Pictures in the material below are to be left out, and only the lines from the line with "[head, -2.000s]" up to and including the line with "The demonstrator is" are to be written out exactly.

▸ Material to process:
══════

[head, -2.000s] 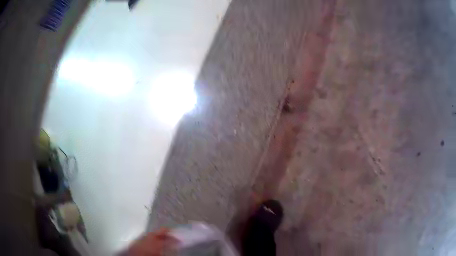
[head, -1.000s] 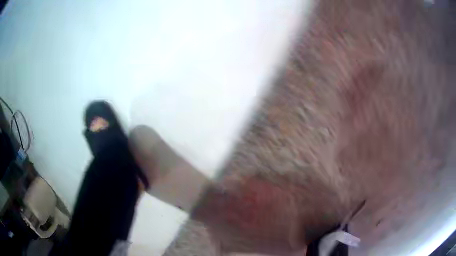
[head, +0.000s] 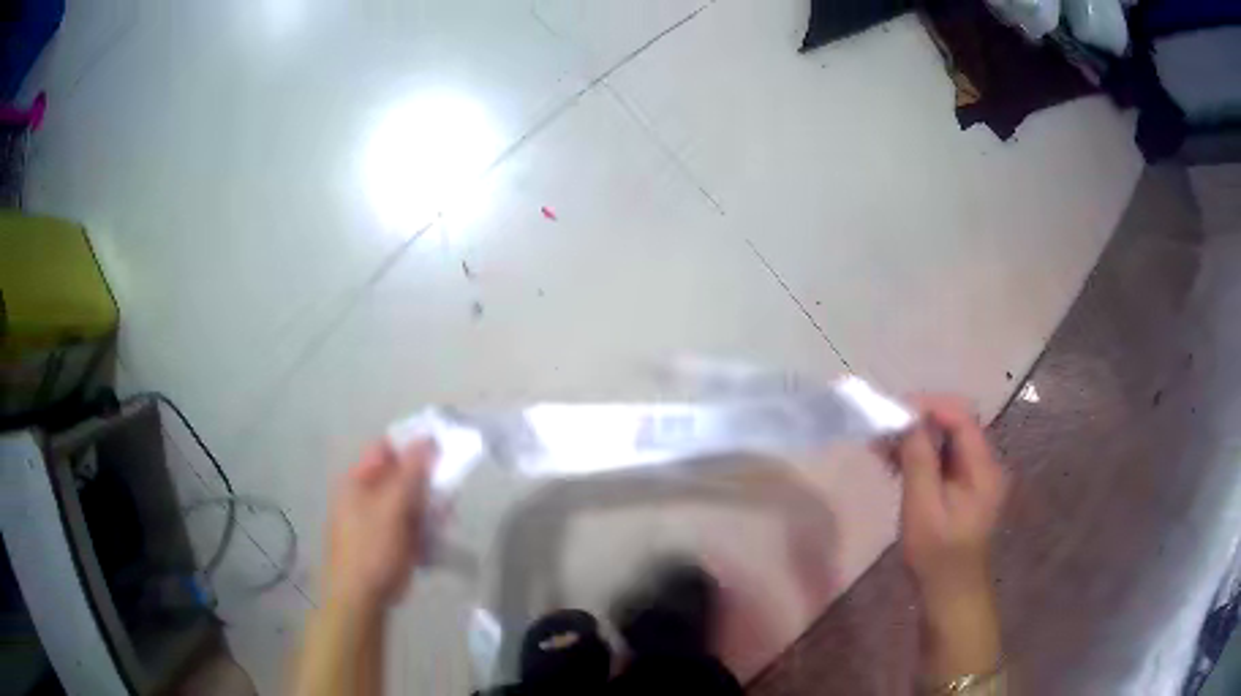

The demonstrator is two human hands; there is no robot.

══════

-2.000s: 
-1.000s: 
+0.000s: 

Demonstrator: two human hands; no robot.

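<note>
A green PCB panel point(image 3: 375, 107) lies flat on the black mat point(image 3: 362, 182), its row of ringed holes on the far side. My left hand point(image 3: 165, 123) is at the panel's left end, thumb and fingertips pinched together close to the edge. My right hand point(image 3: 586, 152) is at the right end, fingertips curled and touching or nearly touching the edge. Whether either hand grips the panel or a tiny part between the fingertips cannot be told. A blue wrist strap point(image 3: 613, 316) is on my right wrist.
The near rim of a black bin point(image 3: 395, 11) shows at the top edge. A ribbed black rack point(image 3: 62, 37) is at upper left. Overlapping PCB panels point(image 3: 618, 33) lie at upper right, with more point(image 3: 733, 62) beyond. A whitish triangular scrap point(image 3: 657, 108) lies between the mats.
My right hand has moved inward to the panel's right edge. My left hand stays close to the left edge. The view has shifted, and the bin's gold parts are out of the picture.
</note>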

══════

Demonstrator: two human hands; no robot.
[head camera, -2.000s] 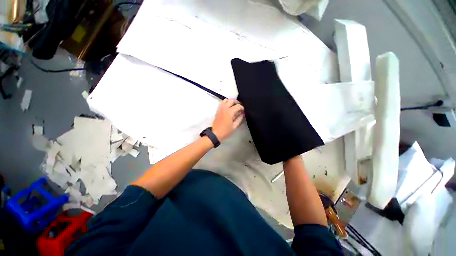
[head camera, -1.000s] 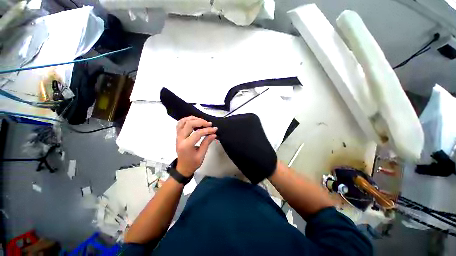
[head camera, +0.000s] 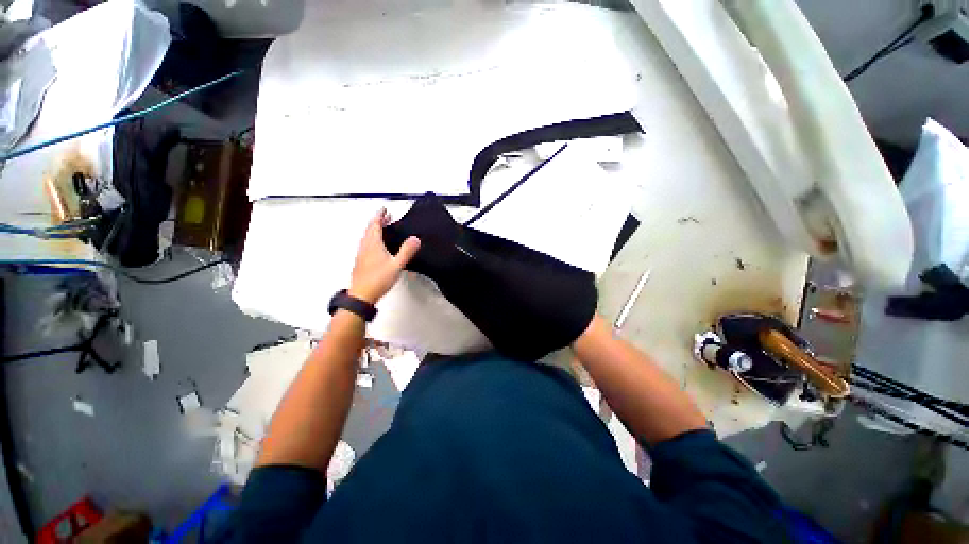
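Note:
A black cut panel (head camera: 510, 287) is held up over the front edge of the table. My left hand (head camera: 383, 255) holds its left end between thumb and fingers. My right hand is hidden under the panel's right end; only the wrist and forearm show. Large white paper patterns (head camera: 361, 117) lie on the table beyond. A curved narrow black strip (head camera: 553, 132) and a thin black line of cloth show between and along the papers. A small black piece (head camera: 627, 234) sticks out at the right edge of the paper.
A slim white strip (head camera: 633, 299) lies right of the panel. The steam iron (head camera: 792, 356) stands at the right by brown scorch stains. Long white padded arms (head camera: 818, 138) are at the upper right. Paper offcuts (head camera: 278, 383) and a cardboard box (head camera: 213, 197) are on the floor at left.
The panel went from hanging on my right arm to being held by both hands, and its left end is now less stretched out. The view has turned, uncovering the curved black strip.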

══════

▸ Solved problem:
[head, -2.000s] 
[head, -1.000s] 
[head, +0.000s] 

The demonstrator is two human hands; there is no robot.

With that, the exercise is finished.